Я замер от удивления. Потом изучил доску, ее ход, достал свою записную книжку и исписал полстраницы.
– Что ты записывал?
– Замечательную новую мысль, – ответил я. – В конце концов, вот что значит – учиться: важно не то, проиграем ли мы в игре, важно, как мы проиграем и как мы благодаря этому изменимся, что нового вынесем для себя, как сможем применить это в других играх. Странным образом поражение оборачивается победой.
Она устроилась на диване, сбросив туфли и удобно подобрав под себя ноги. Я сидел напротив нее на стуле, положив аккуратно, чтобы не оставить царапин, свои ноги на кофейный столик.
Учить Лесли лошадиной латыни было все равно, что наблюдать, как новоиспеченный водный лыжник становится на ноги уже в первом заезде. Только я рассказал ей основные принципы языка, как она уже стала говорить. В детстве я потратил на его изучение не один день, пренебрегая для этого алгеброй.
– Хиворивошиво, Ливэсливи, – произнес я, – пивонивимивашь ливи тивы тиво, чтиво ивя гивовиворивю?
– Кивониве: кивониве: чниво! – ответила она. – Ива кивак скивазивать «пушистище» нива Ливошивадивиниво – ливативинскивом?
– Ивочивень привостиво: Пиву-шивис-тиви-щиве!

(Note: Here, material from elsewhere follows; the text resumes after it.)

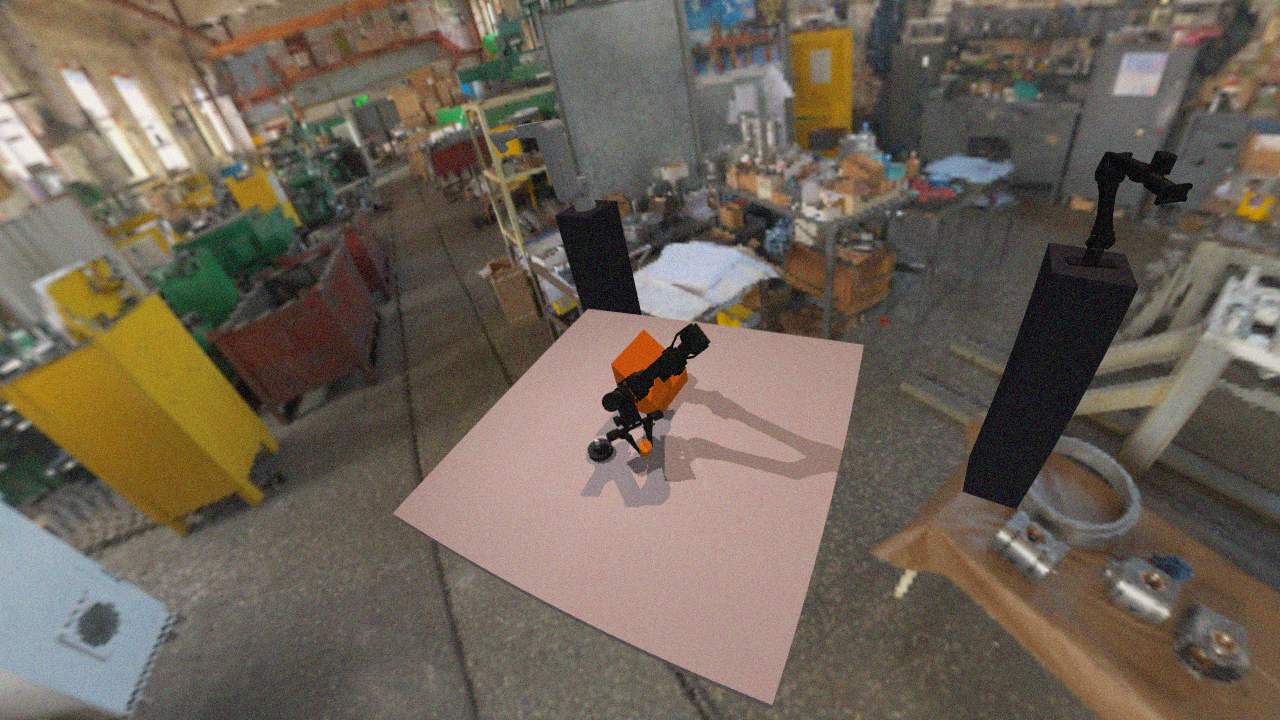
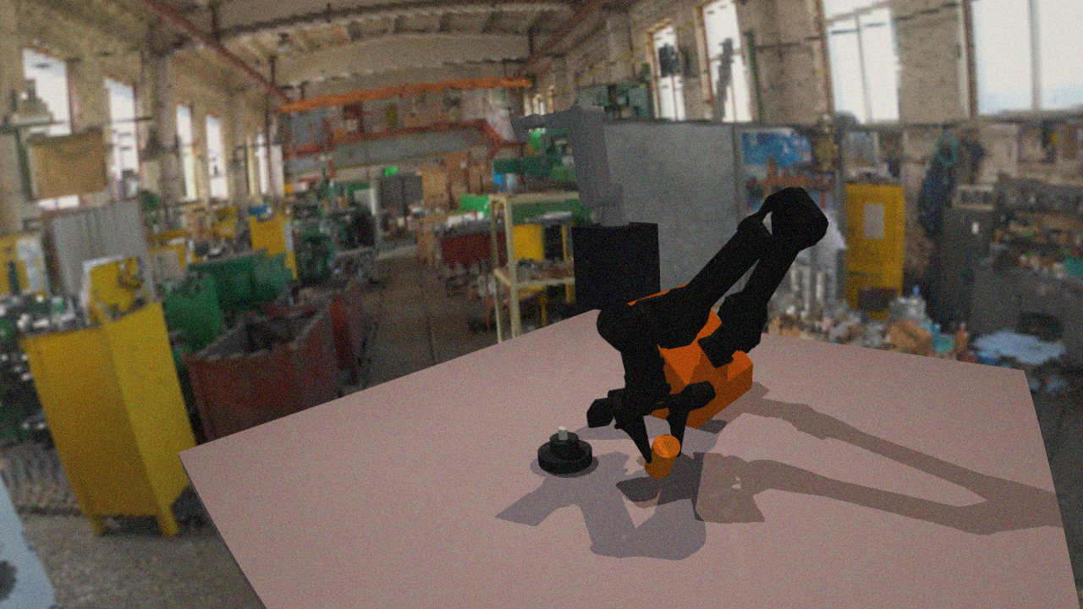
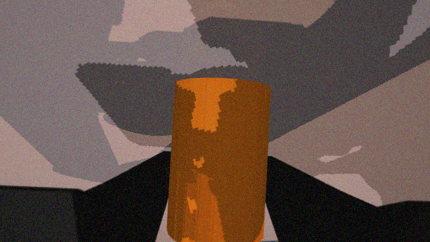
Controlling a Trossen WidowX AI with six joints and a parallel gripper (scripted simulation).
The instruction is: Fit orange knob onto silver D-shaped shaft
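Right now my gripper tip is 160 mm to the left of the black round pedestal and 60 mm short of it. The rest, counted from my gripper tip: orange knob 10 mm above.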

Как быстро она училась! какой у нее был пытливый ум! Находясь с ней рядом, обязательно нужно было изучать что-нибудь для нее новое, придумывать новые правила общения или просто полагаться на чистую интуицию. В тот вечер я рискнул на нее положиться.

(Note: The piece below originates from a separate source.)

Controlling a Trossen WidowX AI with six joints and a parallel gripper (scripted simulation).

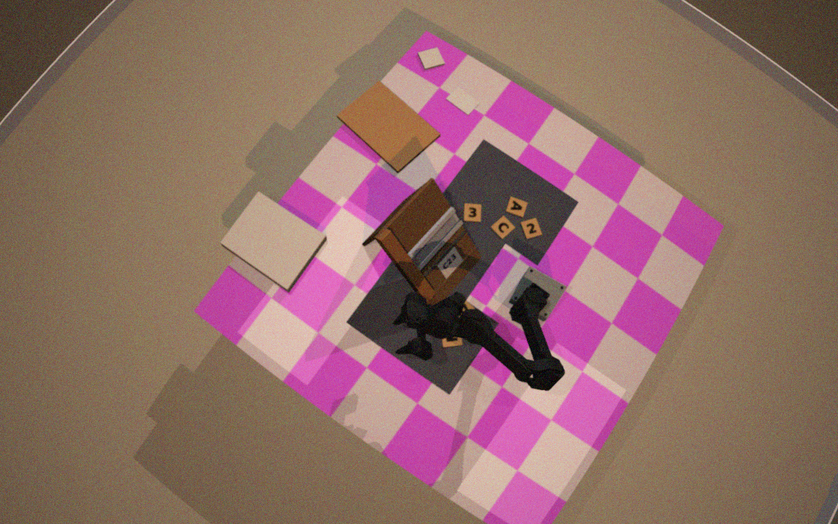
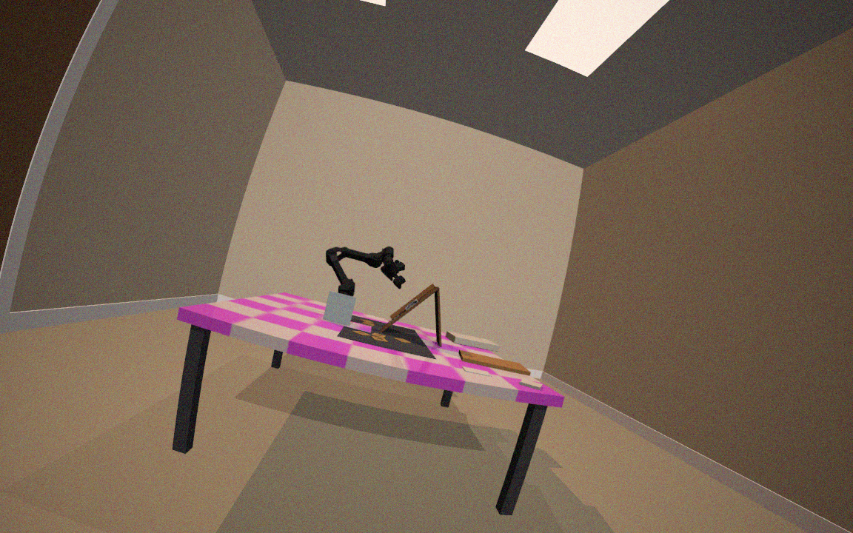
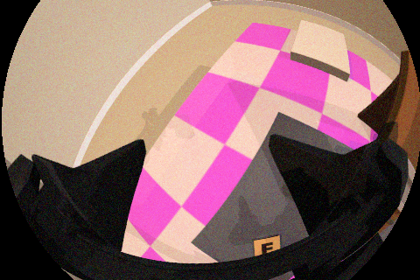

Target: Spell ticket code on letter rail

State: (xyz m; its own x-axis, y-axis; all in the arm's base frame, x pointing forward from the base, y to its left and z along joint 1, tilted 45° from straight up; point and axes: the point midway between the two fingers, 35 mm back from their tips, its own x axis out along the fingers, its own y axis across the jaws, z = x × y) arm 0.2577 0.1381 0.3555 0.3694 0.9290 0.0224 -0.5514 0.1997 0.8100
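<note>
The c tile lies 5 cm behind my gripper tip, 53 cm to the right of it and 24 cm below it. From my gripper tip the other things lie so: f tile: 12 cm behind, 14 cm to the right, 24 cm below; white ticket: 2 cm ahead, 31 cm to the right, 17 cm below; v tile: 10 cm behind, 23 cm to the right, 24 cm below.
</note>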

– Я берусь утверждать, лишь мельком взглянув, что Вы, мисс Парриш, долгое время занимались игрой на фортепиано. Достаточно поглядеть на все mb( ноты, на пожелтевшие листки сонат Бетховена с каракульными пометками на них. Я попробую угадать: со времен средней школы?
Она отрицательно покачала головой.
– Раньше. Когда я была маленькой девочкой, я сделала себе бумажную фортепианную клавиатуру и упражнялась на ней, потому что у нас не было денег на пианино. А еще раньше, по рассказам моей мамы, когда я еще и ходить не умела, я как-то подползла к первому фортепиано, которое увидела в своей жизни и попыталась на нем играть. С того времени единственным, чего мне хотелось, была музыка. Но мне еще долго не удавалось до нее добраться. Мои родители были в разводе, мама болела, и мы с братом некоторое время слонялись из приюта в приют.
Я стиснул зубы. Мрачное детство, – подумал я. – Что оно с ней сделало?
– Когда мне было одиннадцать лет, мама вышла из больницы, и мы перебрались в то, что ты бы назвал развалинами дореволюционного склада, – огромные толстые каменные стены, с которых сыпалась штукатурка, крысы, дырки в полу, камин, заколоченный досками. Мы платили за это помещение двадцать долларов в месяц, и мама попыталась привести его в божеский вид. Однажды она услышала, что где-то продается старое пианино, и она для меня его купила! По случаю ей это стоило всего сорок долларов. Но мой мир с этого момента изменился, я уже никогда больше не была прежней.
Я повернул разговор в несколько ином направлении.